Уолцер, допуская возможность военного ответа на массовые нарушения прав человека, говорит о необходимости проводить гуманитарную интервенцию в соответствии со всеми принципам jus ad bellum. Должно наличествовать действительно значимое моральное обоснование для подобной операции, в то время как национальные интересы государств, готовящихся к вторжению, не могут приниматься в расчёт. Следует особое внимание уделить принципам пропорциональности и вероятности успеха – интервенция не должна привести к чрезмерным жертвам ни среди тех, кто её инициирует, ни среди местного населения, при этом необходимо гарантировать достижение поставленной цели – прекращения массовых нарушений прав человека. Интервенция может применяться только как последнее средство для разрешения текущего конфликта; военной фазе должна предшествовать переговорная или санкционная стадии. Правда, в случае, когда массовые убийства или этнические чистки уже начались, этот принцип фактически теряет свой смысл. Наконец, последний принцип, интерпретация которого в данном случае представляет наибольшую сложность – принцип легитимной власти. Решение о гуманитарной интервенции может принимать только уполномоченный на подобное действие орган. Но здесь мы сталкиваемся с вопросом о том, кто может выступать в качестве такого органа в ситуации, когда, во-первых, причиной войны называется забота о правах человека, т. е. когда политическая сфера измеряется моралью; а во-вторых, объектом защиты прав человека становятся не граждане государства-интервента, а граждане другого суверенного образования.

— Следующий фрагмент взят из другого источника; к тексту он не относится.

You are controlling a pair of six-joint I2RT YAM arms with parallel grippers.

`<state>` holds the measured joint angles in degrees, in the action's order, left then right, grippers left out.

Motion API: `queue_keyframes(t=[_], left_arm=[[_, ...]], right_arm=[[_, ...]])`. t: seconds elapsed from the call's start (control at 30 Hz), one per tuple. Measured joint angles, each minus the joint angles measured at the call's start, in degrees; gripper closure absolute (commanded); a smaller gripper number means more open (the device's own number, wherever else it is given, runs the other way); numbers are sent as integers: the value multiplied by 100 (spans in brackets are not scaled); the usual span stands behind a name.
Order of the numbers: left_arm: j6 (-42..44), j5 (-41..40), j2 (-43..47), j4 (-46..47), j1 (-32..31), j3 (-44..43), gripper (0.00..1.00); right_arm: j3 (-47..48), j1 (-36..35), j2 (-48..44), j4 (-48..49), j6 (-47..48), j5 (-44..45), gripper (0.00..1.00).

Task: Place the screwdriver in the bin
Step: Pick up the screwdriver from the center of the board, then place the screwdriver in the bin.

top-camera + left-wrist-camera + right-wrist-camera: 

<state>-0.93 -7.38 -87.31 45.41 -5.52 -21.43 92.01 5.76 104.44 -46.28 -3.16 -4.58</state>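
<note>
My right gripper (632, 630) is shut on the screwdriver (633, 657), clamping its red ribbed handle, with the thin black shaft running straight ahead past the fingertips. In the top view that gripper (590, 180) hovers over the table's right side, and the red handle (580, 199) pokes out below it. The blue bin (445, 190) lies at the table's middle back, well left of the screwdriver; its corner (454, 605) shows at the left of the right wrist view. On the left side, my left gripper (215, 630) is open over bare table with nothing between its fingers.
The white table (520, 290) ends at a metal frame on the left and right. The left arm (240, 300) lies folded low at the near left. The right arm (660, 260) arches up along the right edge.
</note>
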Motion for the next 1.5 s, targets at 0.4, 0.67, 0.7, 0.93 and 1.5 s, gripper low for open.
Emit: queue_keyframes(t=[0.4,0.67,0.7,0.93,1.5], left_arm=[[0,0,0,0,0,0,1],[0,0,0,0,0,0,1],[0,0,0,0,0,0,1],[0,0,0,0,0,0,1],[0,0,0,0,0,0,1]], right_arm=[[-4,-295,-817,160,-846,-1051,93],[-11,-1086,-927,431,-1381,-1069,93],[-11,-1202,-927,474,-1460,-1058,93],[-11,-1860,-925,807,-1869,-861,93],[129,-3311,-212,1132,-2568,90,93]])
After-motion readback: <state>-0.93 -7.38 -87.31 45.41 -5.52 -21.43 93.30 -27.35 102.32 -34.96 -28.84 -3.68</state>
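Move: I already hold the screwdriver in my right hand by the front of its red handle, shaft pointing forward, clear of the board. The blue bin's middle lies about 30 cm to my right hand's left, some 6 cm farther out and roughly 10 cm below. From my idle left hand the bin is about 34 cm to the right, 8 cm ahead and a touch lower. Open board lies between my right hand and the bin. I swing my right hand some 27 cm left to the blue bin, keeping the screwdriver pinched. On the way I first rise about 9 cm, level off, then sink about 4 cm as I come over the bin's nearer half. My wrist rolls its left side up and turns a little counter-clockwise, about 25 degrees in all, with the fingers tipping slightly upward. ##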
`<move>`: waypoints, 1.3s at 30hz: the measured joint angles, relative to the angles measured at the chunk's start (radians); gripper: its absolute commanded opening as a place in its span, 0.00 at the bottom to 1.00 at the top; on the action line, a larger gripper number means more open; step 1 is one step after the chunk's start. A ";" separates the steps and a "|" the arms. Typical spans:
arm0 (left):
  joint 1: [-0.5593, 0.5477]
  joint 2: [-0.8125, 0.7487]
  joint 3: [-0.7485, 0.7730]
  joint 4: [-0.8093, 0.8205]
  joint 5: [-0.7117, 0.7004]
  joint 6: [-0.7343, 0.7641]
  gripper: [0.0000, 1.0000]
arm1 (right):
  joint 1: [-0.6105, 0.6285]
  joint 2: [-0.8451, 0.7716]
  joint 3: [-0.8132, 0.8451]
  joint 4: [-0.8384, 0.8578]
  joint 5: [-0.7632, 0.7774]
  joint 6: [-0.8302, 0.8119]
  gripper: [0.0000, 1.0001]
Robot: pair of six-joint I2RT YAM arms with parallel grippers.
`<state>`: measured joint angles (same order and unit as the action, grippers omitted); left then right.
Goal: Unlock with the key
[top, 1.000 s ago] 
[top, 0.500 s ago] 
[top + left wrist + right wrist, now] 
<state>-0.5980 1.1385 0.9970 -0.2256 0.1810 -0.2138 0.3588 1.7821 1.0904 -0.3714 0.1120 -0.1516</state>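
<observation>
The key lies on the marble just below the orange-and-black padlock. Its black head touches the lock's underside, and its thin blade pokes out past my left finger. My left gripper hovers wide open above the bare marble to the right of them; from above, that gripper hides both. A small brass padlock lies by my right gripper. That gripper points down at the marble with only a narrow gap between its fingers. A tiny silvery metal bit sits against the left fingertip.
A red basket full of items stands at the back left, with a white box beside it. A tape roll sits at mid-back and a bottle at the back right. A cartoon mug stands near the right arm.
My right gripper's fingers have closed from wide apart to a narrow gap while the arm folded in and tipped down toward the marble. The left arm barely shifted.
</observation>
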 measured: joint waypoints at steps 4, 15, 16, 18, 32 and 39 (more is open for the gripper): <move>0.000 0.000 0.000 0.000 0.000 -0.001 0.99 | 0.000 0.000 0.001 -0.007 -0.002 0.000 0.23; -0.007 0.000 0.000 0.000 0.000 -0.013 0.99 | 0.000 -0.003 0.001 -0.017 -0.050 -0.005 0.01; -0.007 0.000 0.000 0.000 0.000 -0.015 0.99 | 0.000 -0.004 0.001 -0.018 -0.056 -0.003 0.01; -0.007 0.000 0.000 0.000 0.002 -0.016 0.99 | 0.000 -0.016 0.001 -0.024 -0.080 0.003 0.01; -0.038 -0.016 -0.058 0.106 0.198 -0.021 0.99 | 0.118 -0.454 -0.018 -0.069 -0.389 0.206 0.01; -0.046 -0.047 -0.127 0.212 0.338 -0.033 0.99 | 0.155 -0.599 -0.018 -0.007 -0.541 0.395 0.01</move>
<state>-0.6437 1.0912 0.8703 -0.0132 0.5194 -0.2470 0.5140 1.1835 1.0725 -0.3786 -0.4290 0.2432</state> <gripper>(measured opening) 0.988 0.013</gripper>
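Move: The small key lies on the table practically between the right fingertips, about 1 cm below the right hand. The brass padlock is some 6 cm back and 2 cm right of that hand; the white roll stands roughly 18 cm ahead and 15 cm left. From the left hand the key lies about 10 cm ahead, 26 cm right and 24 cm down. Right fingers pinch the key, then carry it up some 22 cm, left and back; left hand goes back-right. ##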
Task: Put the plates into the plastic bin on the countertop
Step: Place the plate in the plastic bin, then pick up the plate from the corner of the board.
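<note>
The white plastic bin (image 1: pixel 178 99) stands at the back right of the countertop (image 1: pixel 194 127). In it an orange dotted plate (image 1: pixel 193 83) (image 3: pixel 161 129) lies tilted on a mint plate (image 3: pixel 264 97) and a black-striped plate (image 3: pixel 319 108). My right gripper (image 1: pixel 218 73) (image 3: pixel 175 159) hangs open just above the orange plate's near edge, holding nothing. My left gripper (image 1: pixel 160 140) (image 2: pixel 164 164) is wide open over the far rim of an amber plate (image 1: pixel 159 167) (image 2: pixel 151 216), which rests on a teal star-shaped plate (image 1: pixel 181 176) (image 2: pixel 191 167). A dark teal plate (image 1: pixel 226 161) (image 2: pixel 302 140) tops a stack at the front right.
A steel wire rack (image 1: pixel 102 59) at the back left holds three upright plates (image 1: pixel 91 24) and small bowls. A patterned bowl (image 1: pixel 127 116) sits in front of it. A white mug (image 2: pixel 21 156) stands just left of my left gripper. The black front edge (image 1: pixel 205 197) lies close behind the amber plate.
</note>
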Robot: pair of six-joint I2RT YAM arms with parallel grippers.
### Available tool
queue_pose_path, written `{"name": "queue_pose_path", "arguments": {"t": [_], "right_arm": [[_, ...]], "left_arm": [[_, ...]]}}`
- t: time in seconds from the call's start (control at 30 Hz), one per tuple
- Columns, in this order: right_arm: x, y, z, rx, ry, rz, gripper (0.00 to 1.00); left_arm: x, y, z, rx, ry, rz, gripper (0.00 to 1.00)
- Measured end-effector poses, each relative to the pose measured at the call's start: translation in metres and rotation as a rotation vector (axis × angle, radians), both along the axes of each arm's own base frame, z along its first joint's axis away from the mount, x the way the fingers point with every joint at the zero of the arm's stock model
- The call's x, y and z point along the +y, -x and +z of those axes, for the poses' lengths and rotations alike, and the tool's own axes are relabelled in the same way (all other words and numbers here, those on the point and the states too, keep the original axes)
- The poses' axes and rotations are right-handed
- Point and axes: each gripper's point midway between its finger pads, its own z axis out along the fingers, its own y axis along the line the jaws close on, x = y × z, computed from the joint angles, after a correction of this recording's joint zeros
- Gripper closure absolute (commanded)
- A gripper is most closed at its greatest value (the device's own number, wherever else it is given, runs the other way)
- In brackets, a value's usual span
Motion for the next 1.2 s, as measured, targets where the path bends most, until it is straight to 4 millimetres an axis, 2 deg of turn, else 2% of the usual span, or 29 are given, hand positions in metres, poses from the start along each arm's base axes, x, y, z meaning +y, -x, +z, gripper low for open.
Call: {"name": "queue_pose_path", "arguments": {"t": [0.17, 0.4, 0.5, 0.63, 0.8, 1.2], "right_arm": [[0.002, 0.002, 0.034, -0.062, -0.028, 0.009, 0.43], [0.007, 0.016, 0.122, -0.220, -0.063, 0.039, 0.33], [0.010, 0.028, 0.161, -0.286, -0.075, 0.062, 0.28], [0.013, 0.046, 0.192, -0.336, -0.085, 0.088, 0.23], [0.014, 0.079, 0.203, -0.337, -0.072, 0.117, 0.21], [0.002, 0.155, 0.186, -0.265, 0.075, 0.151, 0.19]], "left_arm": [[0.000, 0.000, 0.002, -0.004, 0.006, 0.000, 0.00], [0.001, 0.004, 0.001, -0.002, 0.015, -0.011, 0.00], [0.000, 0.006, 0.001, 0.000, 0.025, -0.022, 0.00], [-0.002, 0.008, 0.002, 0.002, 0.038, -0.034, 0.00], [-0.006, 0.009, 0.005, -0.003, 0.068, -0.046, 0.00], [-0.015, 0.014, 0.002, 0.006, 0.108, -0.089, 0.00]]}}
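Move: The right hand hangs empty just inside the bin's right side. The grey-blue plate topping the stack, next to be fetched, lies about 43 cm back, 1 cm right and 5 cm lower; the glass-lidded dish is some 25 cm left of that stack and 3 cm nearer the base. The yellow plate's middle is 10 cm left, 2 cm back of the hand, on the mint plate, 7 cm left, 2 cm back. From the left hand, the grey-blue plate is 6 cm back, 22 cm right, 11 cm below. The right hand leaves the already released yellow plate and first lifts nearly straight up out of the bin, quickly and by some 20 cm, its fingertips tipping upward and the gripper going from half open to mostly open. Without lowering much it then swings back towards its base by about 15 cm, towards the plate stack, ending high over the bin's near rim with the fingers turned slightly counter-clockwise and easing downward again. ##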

Вопрос о том, кто должен брать на себя ответственность проводить гуманитарную интервенцию, остаётся по сути нерешённым. Большинство теоретиков, в частности Уолцер и Оренд, полагают, что интервенция должна стать обязанностью отдельных государств или региональных ассоциаций, которым не нужна санкция ООН. Это заключение ставит новые вопросы. Какое именно государство или ассоциация должны выполнять обязательство предотвращать гуманитарные катастрофы? Что должно делать мировое сообщество в ситуации, когда ни одно государство не хочет вступать в конфликт? Не станет ли интервенция для государств, участвующих в ней, в первую очередь средством решения собственных политических или экономических задач?
Отвечая на первый вопрос, британский специалист по международным отношениям Джеймс Пэттисон приходит к выводу, что проводить гуманитарную интервенцию должен субъект, который сделает это с наибольшей эффективностью[333]
. Однако сам Пэттисон признаёт это решение «временным», поскольку не всегда самый эффективный интервент будет обладать желанием нести на себе ответственность по защите прав человека во всём мире. Эта проблема связана уже со вторым вопросом. Уолцер пытается ответить на него в ряде своих статей, но нельзя сказать, что он приходит к какому-то удовлетворительному решению. Обычно он весьма неопределённо говорит, что должен найтись кто-то, кто возьмёт на себя ответственность и решит проблему в том или ином регионе земного шара[334]. И лучше, чтобы это делали региональные силы, не дожидаясь коллективного решения ООН – в противном случае, время будет упущено и мы в очередной раз столкнёмся с многотысячными жертвами.Сложности вызывает и третий вопрос. Уолцер полагает, что государство, устраивающее гуманитарную интервенцию, безусловно, попытается сделать её выгодной для себя, но его действия, тем не менее, позволят прекратить насилие в отношении гражданского населения. Государство получает своеобразную моральную санкцию и на защиту прав человека при помощи вооружённой силы, и на решение собственных задач в данном регионе. Однако подобное нравственное обоснование войны представляется достаточно спорным. Равно как и сама гуманитарная интервенция не всегда может считаться действенным способом прекращения конфликта, поскольку (как и в случае вмешательства в гражданскую войну) часто работает на его эскалацию. Интервенции в Югославию или Ливию продемонстрировали, что гуманитарная война может способствовать развитию социальных кризисов и привести к политическим коллапсам.